**EXERCISE DETAILS:** Take the line containing "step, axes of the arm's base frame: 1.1" as the first and the last line of the records below as the end, and please set down only what lies between them exactly, both ends included.
::::
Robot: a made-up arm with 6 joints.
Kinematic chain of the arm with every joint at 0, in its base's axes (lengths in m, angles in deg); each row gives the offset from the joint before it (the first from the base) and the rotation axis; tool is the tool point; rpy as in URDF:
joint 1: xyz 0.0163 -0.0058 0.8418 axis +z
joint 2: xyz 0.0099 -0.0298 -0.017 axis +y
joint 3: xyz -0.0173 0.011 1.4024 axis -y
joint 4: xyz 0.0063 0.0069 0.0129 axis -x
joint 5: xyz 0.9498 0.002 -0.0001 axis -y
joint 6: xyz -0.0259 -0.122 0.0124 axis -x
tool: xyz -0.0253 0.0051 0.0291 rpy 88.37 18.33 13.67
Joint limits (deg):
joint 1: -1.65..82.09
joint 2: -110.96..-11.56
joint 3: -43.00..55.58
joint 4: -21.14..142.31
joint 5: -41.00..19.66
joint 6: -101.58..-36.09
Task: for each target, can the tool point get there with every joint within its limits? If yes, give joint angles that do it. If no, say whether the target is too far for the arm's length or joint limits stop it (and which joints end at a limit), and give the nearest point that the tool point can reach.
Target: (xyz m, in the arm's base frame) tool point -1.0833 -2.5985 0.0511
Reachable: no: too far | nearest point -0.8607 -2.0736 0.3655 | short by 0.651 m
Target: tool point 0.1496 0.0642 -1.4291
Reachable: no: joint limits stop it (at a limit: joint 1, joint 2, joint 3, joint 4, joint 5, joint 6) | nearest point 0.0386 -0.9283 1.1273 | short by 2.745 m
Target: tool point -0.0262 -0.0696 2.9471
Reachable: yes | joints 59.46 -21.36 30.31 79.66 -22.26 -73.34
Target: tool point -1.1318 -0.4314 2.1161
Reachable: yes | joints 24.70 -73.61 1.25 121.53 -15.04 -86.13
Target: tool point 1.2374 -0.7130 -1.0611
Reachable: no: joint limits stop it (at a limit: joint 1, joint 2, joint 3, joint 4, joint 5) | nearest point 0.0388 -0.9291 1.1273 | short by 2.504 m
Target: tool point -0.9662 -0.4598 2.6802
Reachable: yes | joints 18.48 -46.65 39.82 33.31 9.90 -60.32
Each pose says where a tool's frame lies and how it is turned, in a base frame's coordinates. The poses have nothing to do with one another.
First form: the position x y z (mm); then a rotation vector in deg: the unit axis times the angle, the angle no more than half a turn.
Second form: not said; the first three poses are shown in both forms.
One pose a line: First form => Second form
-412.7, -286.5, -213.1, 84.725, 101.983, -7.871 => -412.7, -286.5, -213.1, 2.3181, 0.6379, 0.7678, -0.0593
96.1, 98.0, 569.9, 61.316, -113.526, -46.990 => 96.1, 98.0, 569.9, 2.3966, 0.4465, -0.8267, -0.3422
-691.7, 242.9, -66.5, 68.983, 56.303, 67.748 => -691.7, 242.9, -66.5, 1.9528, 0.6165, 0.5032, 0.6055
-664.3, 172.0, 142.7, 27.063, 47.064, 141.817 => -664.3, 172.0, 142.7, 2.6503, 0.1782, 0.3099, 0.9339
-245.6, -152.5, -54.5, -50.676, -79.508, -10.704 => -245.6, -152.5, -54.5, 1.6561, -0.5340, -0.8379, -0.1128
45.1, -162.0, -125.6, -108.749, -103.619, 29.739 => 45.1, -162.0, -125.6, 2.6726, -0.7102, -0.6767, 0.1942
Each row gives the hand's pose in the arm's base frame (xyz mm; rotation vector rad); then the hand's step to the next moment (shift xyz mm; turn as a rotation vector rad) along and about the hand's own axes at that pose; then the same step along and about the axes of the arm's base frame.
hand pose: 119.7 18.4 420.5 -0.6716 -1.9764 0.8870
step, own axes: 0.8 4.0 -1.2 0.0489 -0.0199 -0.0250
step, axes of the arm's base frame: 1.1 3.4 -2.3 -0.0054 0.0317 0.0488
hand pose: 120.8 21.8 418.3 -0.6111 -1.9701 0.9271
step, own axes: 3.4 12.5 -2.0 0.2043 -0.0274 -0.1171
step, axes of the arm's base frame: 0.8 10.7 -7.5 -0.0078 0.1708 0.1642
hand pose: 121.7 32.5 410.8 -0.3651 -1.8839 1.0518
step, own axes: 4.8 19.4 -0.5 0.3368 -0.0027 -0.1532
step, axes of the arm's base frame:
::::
**RESPONSE TO THIS EXERCISE:**
step, axes of the arm's base frame: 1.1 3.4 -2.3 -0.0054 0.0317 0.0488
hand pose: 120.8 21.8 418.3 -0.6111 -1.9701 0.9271
step, own axes: 3.4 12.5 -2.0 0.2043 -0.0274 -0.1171
step, axes of the arm's base frame: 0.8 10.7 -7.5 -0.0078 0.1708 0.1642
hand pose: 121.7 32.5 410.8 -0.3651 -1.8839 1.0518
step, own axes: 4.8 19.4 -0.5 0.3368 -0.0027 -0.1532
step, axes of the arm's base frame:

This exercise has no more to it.